[What this task involves]: Look in the data below for the line that has "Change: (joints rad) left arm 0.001", then print exactly every line from there through the line that has "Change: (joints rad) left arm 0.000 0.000", leaving pictures out.

[Material for this exercise]:
--

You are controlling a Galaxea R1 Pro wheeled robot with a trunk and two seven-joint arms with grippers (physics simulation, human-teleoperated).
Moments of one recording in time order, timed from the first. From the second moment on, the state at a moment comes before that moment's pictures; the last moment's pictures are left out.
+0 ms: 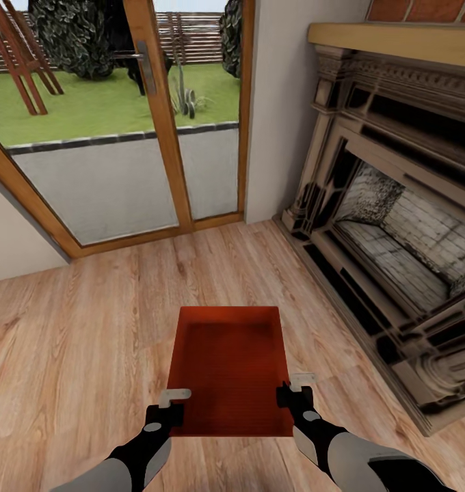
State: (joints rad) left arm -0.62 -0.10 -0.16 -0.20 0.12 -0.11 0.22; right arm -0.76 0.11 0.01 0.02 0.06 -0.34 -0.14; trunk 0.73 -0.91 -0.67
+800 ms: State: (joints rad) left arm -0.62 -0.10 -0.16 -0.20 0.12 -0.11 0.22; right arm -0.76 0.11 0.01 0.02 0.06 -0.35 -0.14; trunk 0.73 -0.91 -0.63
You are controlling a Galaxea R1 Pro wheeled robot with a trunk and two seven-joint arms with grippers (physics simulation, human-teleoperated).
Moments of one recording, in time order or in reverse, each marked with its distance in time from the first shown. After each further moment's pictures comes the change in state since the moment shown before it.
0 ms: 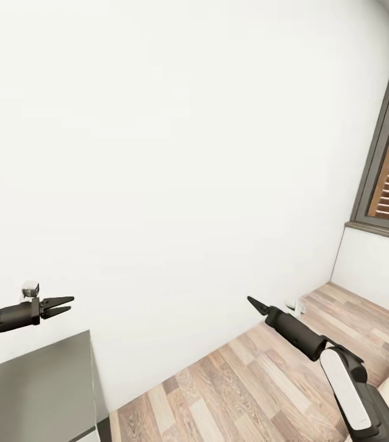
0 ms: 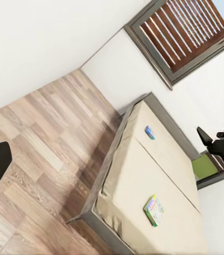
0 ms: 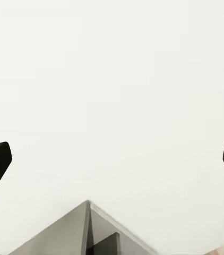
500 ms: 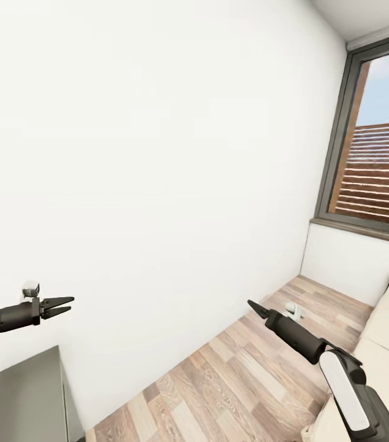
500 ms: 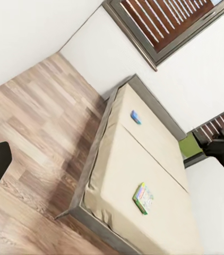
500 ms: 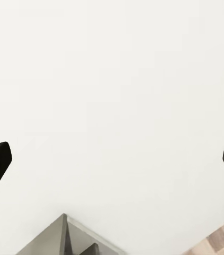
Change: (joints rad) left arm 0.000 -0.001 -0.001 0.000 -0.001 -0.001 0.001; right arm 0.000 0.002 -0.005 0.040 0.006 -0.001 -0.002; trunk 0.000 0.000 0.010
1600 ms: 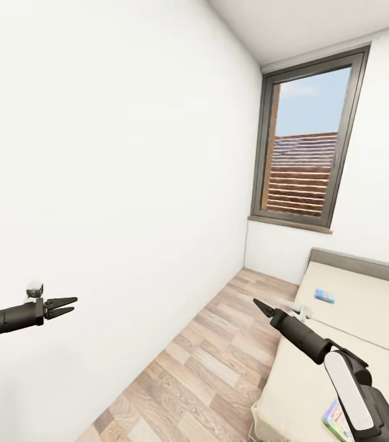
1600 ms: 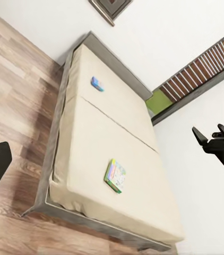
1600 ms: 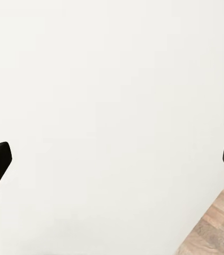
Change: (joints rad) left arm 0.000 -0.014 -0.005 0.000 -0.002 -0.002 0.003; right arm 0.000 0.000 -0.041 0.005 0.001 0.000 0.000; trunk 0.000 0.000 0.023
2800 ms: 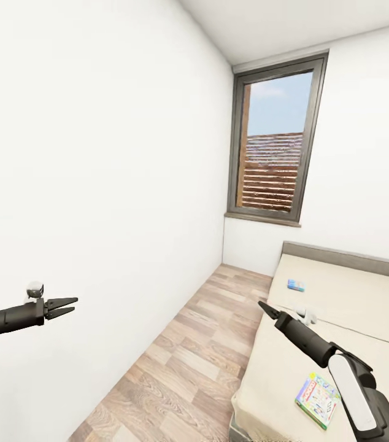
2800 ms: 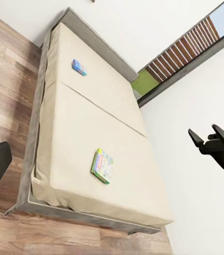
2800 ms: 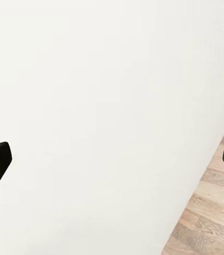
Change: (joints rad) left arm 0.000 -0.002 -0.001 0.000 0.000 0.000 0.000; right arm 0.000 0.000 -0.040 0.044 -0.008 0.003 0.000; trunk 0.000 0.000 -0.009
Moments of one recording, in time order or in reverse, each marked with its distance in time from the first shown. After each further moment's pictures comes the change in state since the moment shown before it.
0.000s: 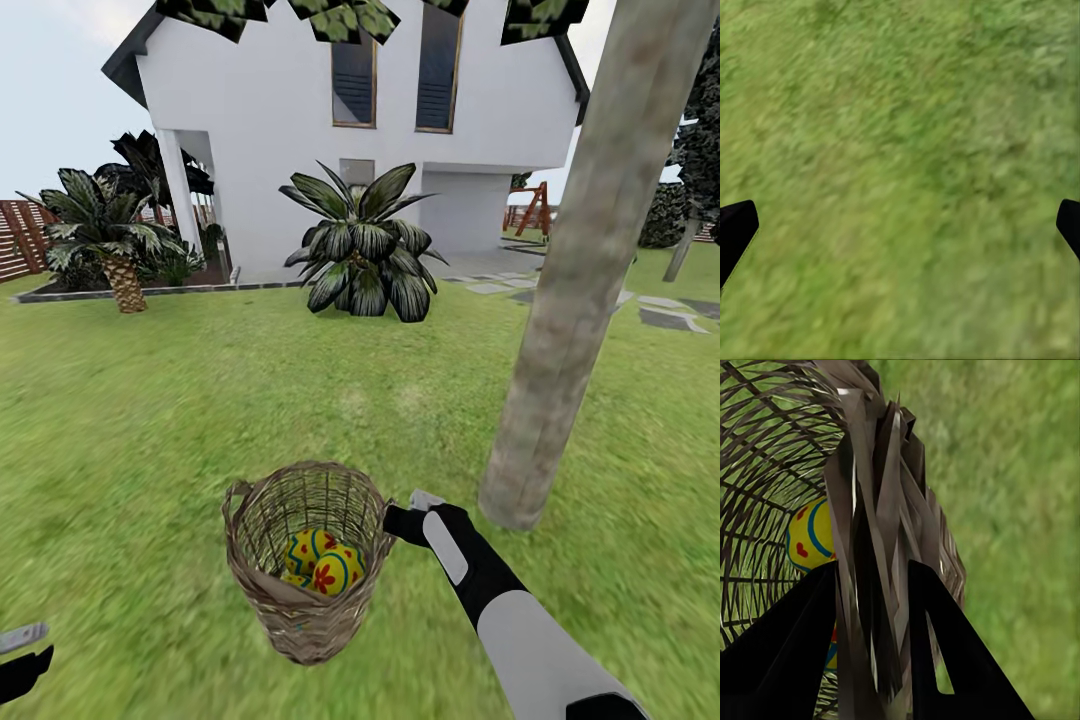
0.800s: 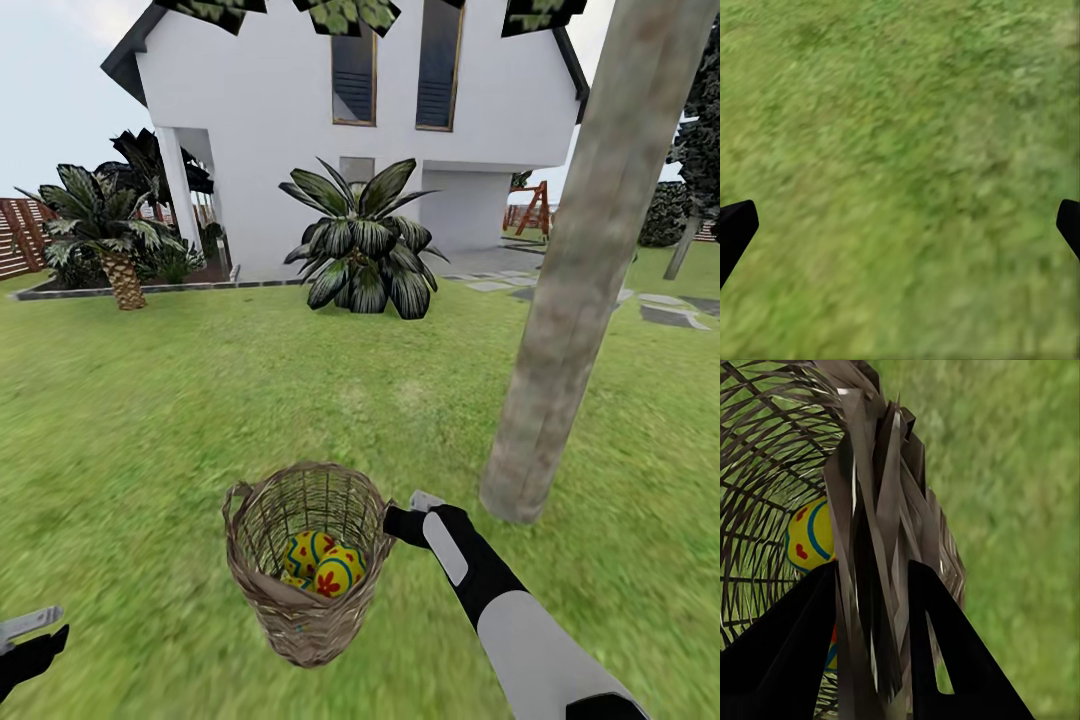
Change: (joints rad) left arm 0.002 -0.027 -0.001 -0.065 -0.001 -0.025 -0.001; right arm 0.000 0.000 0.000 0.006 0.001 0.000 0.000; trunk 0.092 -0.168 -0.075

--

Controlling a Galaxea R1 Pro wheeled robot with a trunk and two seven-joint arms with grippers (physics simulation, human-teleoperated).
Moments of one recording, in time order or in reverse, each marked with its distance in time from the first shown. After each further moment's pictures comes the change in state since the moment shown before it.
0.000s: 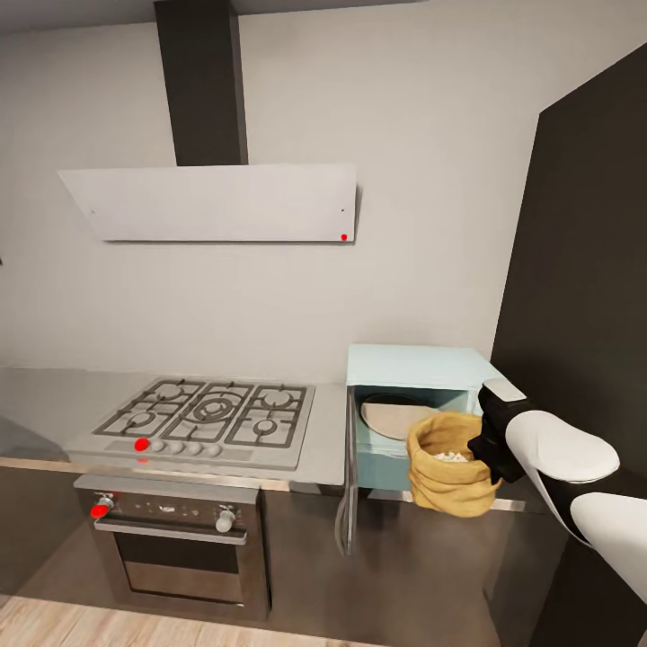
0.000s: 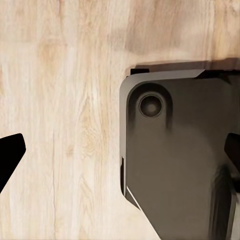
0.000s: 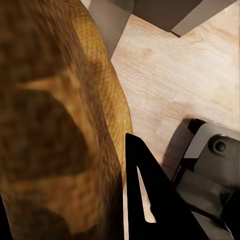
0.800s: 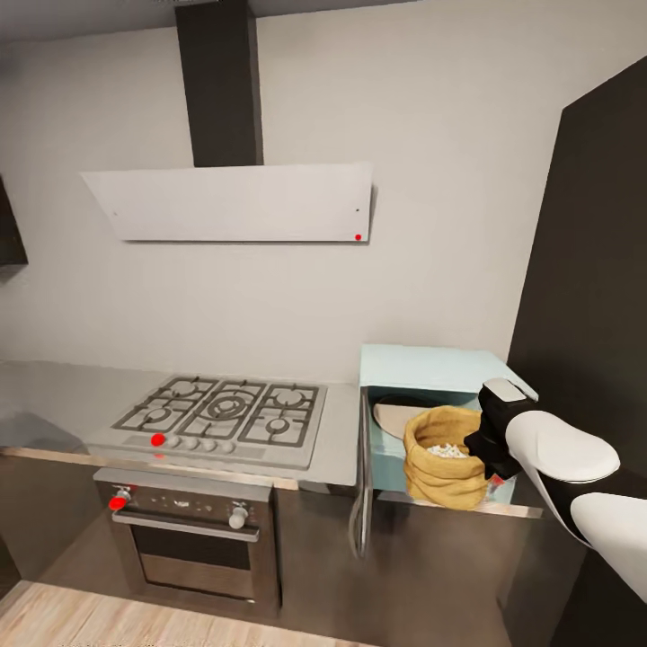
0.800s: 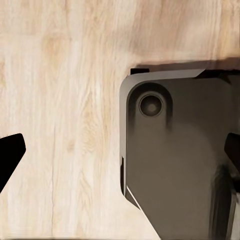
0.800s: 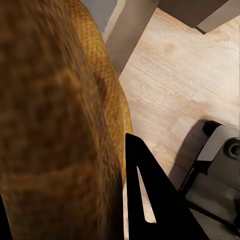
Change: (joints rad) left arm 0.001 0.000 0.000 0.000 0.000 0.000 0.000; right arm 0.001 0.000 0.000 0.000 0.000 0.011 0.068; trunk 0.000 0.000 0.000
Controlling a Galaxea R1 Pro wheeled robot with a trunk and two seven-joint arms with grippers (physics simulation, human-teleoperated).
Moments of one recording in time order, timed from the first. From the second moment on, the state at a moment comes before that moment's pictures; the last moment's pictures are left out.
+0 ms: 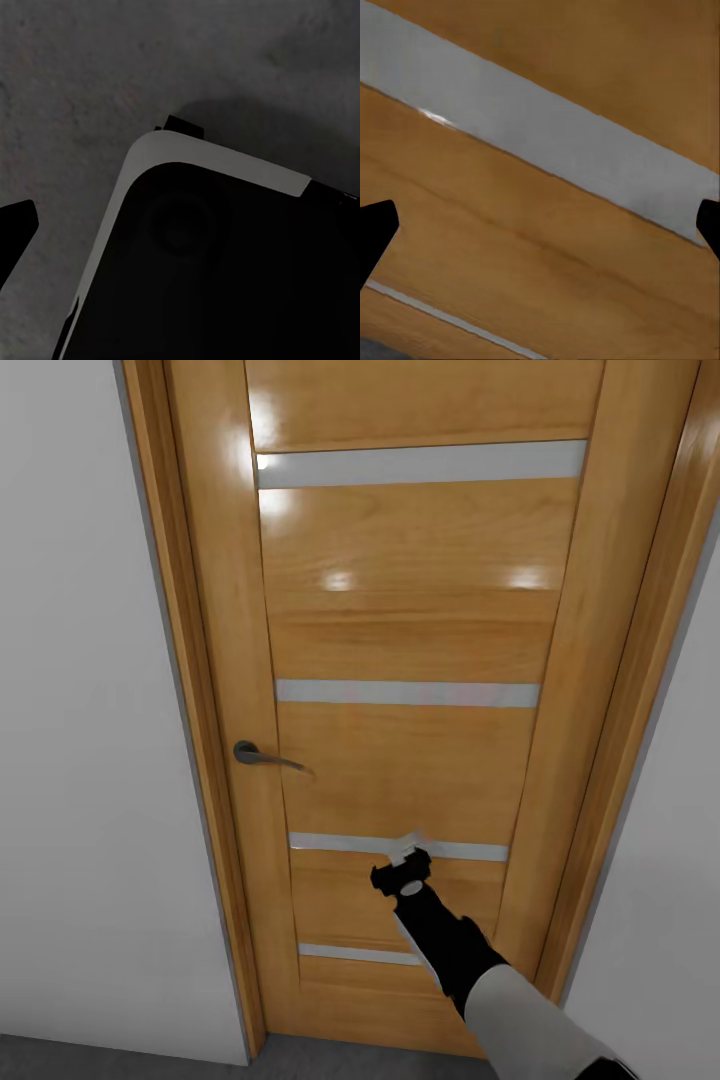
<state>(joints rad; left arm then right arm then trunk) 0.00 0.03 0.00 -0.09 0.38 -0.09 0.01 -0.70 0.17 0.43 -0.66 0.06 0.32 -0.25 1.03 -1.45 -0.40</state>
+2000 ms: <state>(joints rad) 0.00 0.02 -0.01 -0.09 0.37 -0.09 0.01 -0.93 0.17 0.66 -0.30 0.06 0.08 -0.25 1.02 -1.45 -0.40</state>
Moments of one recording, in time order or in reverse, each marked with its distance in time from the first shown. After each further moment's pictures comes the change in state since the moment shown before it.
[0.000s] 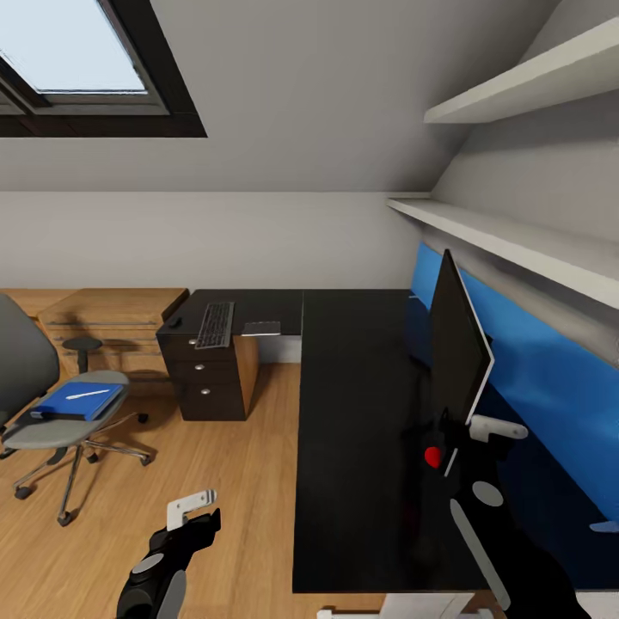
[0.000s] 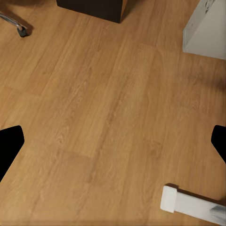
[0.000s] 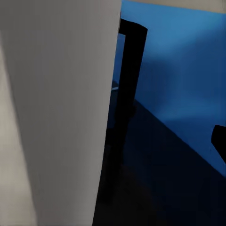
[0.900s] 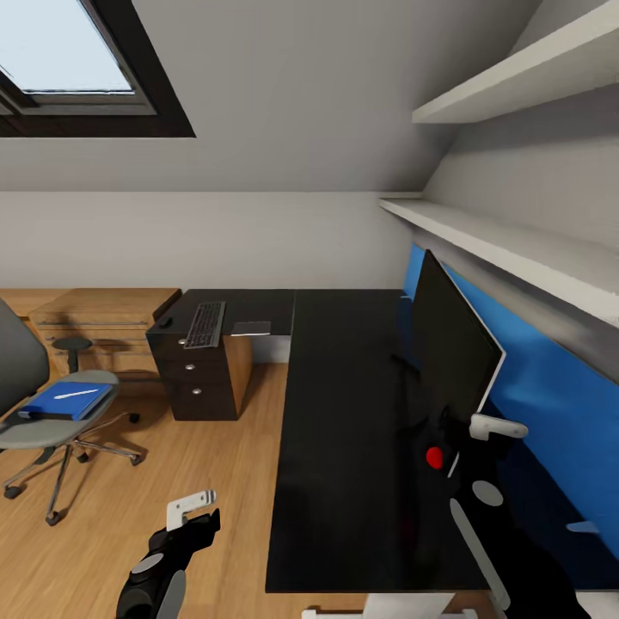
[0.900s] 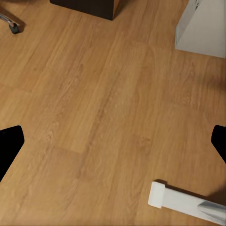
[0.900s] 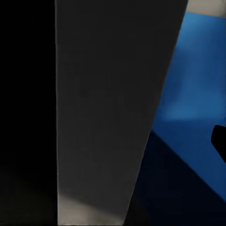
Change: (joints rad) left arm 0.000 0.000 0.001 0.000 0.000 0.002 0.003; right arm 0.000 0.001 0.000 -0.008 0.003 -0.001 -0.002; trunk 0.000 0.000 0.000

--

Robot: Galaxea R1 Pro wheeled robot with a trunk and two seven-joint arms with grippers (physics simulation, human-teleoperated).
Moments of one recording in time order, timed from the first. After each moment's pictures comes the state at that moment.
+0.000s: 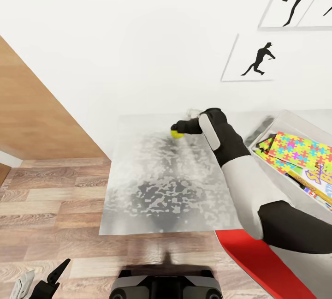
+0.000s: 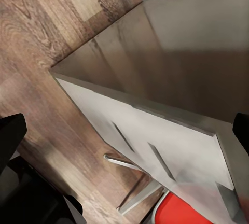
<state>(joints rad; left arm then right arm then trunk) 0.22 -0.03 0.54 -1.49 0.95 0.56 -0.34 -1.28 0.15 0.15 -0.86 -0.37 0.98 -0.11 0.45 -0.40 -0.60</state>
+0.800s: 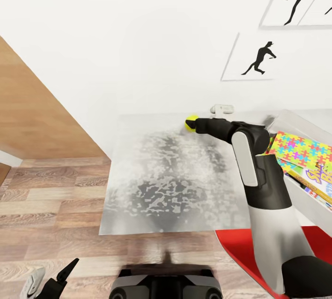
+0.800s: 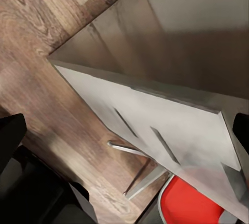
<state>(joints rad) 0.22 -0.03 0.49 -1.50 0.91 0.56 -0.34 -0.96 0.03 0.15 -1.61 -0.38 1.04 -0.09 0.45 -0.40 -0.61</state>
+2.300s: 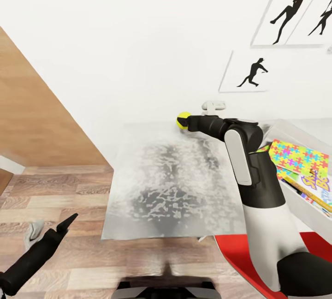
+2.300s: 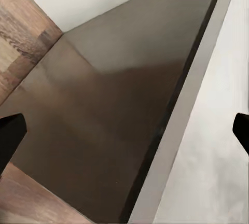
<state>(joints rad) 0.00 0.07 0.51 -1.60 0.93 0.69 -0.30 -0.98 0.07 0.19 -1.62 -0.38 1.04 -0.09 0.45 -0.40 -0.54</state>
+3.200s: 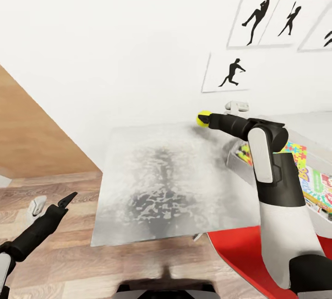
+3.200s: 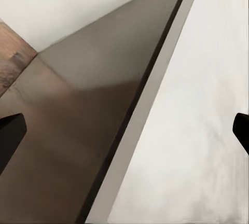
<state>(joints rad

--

[Task solution]:
Change: (joints rad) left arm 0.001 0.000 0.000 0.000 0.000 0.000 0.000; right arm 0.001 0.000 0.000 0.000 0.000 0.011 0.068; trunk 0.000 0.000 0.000
Controlling a Galaxea R1 Pro wheeled robot with a trunk and two seven-joint arms with grippers (physics simulation, human-teleoperated).
Moments of one recording in time order, timed from the first. From the second moment on, the state at a moment comes before that moment's pictures; the last moment's pictures are left out.
+0 ms: 
<state>(joints rad; left arm then right arm then trunk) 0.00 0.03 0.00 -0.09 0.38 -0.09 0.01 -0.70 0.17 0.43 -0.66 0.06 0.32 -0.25 1.03 -1.45 -0.40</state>
+2000 ms: <state>(joints rad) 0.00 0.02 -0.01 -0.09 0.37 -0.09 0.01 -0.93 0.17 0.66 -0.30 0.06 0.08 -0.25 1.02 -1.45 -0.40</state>
Moments of one recording, in time order or in reverse, each marked with its distance in time from the first shown. After each further moment's pictures comes the change in state since the moment shown before it.
[0.000s] 
[0.000s] 
[0.000s] 
[0.900s] 
[0.900s] 
[0.900s] 
Change: (joints rad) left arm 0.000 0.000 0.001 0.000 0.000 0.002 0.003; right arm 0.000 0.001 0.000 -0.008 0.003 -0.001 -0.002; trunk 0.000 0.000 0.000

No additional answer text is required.